For the core problem that non-profit journalism will never be able to solve properly is deciding what is worthy. In a business, the customers ultimately decide what is worthy, for better and for worse.
Weber goes on to give examples of the many ways in which the nonprofit model can break down when applied to newspapers.
Does the non-profit newspaper cover sports? Why? How about movies? Surely the market is filling the need for sports and movie coverage. But if not movies, why theatre, or dance, or opera? How about personal finance? Do we need endowed newspapers to give us trendy advice about our personal spending and saving habits, when huge racks of books and countless magazines and Web sites all offer the same trendy advice? As Michael Hirschhorn ably noted in his Atlantic story about the future of the New York Times, the whole lifestyle end of the mainstream newspaper package throws an odd cog into the question of the public good.

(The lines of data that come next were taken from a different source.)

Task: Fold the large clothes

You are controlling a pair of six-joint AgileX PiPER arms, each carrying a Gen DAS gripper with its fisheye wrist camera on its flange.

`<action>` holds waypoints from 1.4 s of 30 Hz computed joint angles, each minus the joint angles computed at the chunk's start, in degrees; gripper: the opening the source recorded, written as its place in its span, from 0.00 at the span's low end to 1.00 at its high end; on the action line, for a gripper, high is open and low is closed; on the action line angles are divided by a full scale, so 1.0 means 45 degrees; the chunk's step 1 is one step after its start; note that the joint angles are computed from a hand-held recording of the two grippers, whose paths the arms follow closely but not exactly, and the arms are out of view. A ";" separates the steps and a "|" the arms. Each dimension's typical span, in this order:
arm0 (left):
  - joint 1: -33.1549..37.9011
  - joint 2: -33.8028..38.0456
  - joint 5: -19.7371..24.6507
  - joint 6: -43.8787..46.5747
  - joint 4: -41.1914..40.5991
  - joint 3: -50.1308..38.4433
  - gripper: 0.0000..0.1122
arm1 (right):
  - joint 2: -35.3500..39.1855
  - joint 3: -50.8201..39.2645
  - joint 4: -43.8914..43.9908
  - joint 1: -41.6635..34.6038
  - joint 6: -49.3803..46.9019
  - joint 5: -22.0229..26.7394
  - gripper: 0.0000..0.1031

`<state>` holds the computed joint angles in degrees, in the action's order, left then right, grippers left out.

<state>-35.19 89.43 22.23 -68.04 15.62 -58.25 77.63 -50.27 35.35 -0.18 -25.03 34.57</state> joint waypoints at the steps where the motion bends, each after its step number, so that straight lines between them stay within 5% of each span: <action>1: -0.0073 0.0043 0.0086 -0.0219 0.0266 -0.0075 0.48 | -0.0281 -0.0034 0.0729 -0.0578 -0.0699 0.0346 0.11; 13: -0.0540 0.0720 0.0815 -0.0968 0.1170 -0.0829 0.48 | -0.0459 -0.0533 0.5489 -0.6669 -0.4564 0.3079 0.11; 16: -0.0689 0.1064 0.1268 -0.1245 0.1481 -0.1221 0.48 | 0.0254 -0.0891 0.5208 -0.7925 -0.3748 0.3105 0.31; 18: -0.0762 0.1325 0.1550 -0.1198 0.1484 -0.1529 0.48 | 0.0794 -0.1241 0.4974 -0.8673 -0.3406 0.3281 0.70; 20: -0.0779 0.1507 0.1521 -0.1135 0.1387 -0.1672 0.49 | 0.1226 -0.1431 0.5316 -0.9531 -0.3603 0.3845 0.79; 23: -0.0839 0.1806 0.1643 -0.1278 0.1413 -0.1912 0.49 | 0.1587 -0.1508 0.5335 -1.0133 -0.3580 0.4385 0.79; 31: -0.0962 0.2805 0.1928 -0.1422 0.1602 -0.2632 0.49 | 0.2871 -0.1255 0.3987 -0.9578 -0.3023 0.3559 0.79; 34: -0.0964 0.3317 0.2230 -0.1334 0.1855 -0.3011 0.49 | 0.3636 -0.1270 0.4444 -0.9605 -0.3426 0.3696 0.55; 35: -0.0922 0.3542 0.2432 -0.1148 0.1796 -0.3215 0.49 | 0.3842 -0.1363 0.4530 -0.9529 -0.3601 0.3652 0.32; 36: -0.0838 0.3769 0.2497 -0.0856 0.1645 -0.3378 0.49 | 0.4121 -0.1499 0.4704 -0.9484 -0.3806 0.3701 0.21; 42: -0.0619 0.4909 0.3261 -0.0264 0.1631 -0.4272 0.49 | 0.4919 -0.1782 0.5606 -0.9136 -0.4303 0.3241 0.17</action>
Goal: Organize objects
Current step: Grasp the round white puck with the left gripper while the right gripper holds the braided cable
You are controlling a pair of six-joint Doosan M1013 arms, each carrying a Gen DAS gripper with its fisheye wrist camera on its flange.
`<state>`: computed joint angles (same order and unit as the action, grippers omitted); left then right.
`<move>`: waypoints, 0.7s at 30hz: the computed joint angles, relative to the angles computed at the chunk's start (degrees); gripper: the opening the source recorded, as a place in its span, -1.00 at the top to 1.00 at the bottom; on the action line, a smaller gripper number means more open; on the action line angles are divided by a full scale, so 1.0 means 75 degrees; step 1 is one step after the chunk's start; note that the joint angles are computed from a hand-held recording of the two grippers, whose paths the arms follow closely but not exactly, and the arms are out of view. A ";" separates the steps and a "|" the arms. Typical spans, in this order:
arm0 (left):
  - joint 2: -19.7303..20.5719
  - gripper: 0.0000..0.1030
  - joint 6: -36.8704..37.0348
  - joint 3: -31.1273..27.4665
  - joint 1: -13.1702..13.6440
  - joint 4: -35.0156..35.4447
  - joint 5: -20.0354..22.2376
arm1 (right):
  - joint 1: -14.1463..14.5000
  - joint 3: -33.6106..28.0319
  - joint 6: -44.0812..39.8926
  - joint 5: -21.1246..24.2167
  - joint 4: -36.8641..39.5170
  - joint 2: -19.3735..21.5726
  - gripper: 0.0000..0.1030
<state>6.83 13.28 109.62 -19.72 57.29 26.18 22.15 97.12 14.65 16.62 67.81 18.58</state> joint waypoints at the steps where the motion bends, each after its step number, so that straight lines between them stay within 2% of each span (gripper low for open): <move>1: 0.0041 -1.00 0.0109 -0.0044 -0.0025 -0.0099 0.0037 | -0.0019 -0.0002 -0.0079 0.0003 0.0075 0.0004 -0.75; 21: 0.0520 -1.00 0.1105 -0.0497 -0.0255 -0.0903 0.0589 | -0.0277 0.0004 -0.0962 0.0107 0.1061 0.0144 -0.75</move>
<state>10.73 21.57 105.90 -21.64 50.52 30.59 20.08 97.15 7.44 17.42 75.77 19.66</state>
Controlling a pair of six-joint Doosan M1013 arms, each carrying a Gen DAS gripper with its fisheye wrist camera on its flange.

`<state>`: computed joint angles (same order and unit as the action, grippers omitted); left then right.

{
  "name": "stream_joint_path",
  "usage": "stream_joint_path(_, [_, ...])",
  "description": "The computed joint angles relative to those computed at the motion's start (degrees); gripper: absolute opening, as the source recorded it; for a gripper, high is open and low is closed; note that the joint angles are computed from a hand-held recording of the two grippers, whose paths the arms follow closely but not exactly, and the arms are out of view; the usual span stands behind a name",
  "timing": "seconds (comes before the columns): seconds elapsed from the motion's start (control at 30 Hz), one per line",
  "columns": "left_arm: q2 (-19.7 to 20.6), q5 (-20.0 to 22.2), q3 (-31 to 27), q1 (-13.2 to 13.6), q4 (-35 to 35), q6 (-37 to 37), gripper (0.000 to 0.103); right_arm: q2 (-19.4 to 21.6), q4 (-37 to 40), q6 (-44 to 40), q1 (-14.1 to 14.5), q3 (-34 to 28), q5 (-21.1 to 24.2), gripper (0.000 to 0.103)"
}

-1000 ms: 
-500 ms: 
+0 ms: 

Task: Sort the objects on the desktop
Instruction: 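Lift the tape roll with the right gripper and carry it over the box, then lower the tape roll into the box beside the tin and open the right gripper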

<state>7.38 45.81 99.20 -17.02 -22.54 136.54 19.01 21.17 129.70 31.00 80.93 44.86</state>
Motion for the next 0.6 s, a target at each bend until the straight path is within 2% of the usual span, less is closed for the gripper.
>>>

While Weber's post makes a good point here about the need to address the market of reader demand, it ignores the fact that journalists working in newsrooms of for-profit newspapers rarely are confronted with these kinds of decisions - and when they are, they tend to freak out about publisher influence on newsroom decisions.
This argument also sets up a straw man with regard to extending the newspaper model to the Web. Not a lot people see nonprofits - especially those operating solely on the Web - replacing every aspect of a newspaper. Rather, nonprofits may be best suited to replace the explanatory, enterprise and investigative journalism that can't be fully underwritten by online advertising.
For that kind of work, "the for-profit model may be broken forever," says Matt James, senior vice president of the Kaiser Family Foundation and a founder of Kaiser Health News.